** PROBLEM **
Review the material and extract every line in which the word "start" occurs.

########################################

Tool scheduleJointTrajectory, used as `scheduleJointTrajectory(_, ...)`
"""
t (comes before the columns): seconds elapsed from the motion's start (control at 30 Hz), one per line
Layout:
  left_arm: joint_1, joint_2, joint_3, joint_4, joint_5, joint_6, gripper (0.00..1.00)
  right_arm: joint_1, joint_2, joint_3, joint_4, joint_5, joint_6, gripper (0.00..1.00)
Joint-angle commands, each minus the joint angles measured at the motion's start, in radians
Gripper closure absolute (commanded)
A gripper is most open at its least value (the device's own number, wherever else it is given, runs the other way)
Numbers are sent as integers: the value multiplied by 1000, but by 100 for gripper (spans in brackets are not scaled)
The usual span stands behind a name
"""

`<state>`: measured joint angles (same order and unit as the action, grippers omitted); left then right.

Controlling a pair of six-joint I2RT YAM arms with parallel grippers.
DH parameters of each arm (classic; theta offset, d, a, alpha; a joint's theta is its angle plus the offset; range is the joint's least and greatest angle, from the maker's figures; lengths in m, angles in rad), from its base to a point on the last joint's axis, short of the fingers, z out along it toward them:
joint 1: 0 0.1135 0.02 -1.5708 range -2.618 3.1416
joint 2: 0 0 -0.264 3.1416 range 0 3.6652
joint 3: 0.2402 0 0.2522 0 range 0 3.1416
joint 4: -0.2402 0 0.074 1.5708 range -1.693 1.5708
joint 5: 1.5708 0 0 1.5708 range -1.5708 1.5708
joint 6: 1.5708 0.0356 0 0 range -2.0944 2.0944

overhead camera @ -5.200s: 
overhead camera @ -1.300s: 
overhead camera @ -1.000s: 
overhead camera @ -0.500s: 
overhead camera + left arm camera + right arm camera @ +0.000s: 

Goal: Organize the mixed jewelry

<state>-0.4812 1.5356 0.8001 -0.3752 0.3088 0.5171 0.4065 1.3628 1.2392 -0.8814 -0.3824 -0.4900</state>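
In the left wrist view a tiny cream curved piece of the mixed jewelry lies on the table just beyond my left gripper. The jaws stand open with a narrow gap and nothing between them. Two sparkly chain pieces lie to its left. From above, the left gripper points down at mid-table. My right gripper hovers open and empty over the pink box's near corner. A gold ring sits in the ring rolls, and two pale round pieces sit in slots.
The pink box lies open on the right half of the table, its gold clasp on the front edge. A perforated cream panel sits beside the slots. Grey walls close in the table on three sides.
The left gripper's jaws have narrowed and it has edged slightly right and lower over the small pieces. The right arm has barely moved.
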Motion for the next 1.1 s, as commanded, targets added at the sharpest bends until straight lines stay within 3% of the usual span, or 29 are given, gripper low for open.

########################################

** EXPECTED ANSWER **
t (comes before the columns): seconds elapsed from the motion's start (control at 30 Hz), one per line
Joint-angle commands, each minus the joint angles measured at the motion's start, in radians

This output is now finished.